In the train() method, the task_train_data is none, so the function RandomSampler(train_dataset) return an error. I solved this problem by checking whether the task_train_data is none in the code. But the final accuracy in my result is 0.823, while the accuracy in your paper is 0.875 (on AGNews task). Is it reasonable?

timoschick commented 2 years ago

Interesting... I'll check why we didn't get a similar error as soon as I find the time. Regardless, the final accuracy should be much better than the one you've reported.
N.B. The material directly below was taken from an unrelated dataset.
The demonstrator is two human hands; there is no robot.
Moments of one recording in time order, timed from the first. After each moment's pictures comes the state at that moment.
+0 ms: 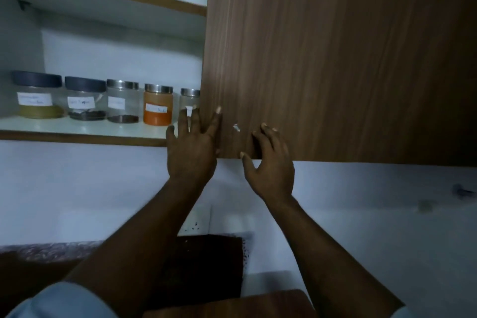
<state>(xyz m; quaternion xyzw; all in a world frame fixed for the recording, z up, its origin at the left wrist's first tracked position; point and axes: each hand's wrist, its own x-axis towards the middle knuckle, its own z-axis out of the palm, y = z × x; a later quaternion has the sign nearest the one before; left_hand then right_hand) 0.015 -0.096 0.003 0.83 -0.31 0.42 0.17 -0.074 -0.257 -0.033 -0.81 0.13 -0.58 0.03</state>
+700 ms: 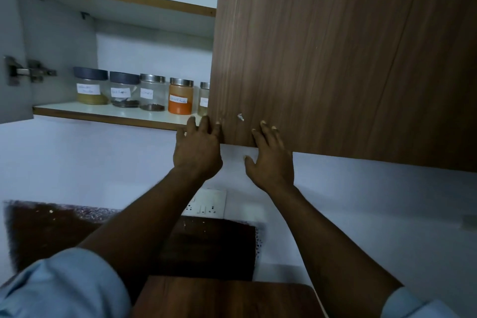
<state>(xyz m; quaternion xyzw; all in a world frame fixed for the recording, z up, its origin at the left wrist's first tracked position) -0.040 -0.085 -0.005 0.90 -0.27 0.34 0.08 -0.114 -0.251 -0.029 -0.91 0.13 -0.39 0.03</state>
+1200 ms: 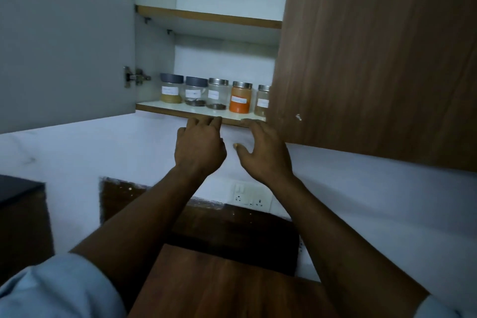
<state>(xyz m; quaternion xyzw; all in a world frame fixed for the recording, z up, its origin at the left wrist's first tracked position) -0.080 0.060 -0.007 0.89 -0.18 0.38 0.16 -0.124 -0.093 -0.011 -0.90 -0.05 -0.41 0.16</state>
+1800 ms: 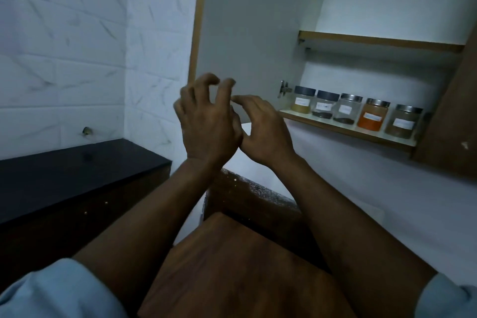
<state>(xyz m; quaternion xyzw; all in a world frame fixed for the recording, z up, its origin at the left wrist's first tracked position) -0.149 0.401 -0.003 0.74 0.00 0.64 0.20 -0.123 0.274 0.015 -0.83 -0.32 -0.41 0.17</state>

There are a couple of differences between your command and the one that we have used, so I cannot tell what exactly causes the difference. Could you tell me the results after each iteration (the contents of the result_test.txt file in each iteration's directory)? That will help to identify the point where things diverge.
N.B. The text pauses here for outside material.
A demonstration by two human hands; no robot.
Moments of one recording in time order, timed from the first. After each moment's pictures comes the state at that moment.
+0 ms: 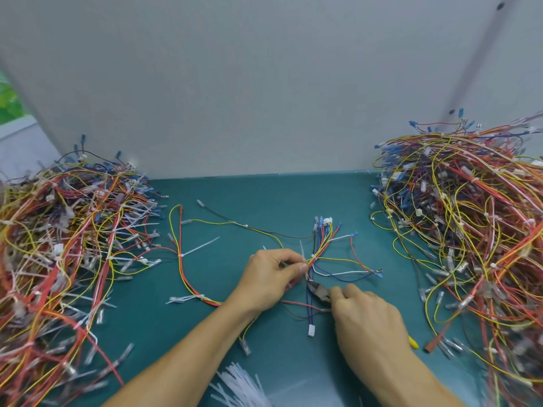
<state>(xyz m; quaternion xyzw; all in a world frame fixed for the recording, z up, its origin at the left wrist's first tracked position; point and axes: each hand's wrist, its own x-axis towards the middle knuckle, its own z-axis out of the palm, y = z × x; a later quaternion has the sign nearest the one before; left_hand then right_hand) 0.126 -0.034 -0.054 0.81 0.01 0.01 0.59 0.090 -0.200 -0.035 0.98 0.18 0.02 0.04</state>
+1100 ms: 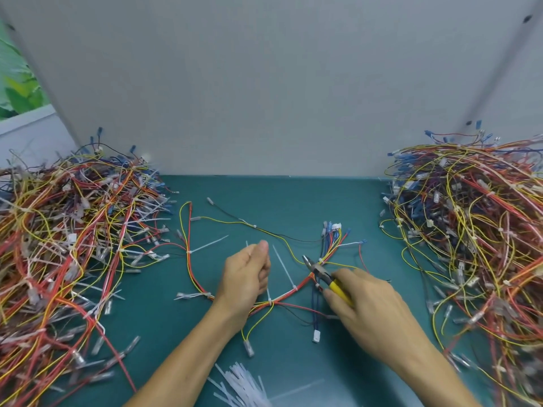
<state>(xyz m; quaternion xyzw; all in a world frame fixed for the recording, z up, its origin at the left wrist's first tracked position) 0.106 -0.010 -0.051 0.64 0.14 0.10 0.75 0.113 -0.209 -0.023 0.96 0.20 0.00 -0.19</state>
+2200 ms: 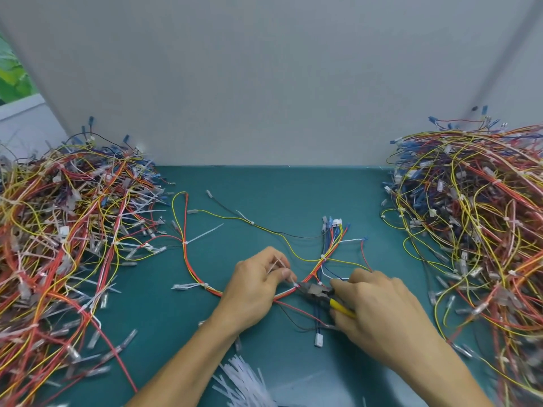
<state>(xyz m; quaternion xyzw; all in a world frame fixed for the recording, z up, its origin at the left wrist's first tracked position) 0.098 -0.015 -0.063 0.85 0.03 0.06 0.53 0.106 -0.216 -0.025 0.96 0.28 0.04 -0.02</state>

A couple of notes regarding possible differences:

Finally, you may get different results due to random selection of examples and model initialization (but those should not account for more than 5% difference in performance). If you want to reproduce our exact results and none of the above helps, you can check out the v1.1.0 branch that contains the script that we have used for iPET.
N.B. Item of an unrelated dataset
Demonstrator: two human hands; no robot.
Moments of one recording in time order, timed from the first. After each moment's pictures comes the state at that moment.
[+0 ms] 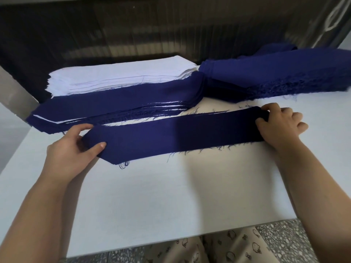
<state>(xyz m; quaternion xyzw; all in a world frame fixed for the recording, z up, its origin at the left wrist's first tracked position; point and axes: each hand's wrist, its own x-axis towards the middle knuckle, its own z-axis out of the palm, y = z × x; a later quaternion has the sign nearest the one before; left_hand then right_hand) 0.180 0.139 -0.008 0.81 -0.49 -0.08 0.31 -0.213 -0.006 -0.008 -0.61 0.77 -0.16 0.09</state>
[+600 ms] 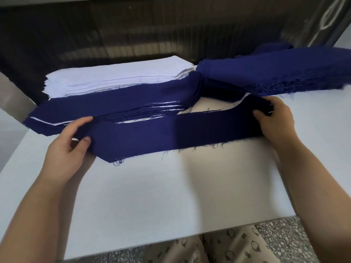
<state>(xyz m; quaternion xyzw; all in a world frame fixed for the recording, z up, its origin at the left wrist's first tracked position) 0.193 0.135 -0.016 0.73 -0.54 -0.11 0.40 -0.215 -0.007 -0.006 -0.60 0.68 -0.38 0.21</state>
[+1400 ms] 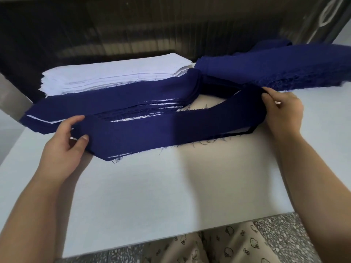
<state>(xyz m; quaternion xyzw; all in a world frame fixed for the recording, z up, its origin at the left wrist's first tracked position) 0.199 0.133 -0.021 0.75 -0.53 -0.10 0.39 -0.225 -0.017 -0.009 -0.58 0.66 -0.46 0.16</state>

EneruMin commented 2 years ago

The results of each iteration are as shown below. g0

acc-p0: 0.6531578947368422 +- 0
acc-p1: 0.7471052631578947 +- 0
acc-p2: 0.5906578947368422 +- 0
acc-p3: 0.7082894736842106 +- 0
acc-p4: 0.7942105263157895 +- 0
acc-all-p: 0.6986842105263158 +- 0.07953688886139995

g1

acc-p0: 0.7794736842105263 +- 0
acc-p1: 0.7235526315789473 +- 0
acc-p2: 0.6317105263157895 +- 0
acc-p3: 0.7476315789473684 +- 0
acc-p4: 0.7796052631578947 +- 0
acc-all-p: 0.7323947368421052 +- 0.06101826675772052

g2

acc-p0: 0.8057894736842105 +- 0
acc-p1: 0.7156578947368422 +- 0
acc-p2: 0.7773684210526316 +- 0
acc-p3: 0.8132894736842106 +- 0
acc-p4: 0.7723684210526316 +- 0
acc-all-p: 0.7768947368421053 +- 0.03850371874690442

final

acc-p0: 0.8228947368421052 +- 0
acc-all-p: 0.8228947368421052 +- 0

According to the figure 4 in your paper, I think maybe I should use 4 or 5 iterations.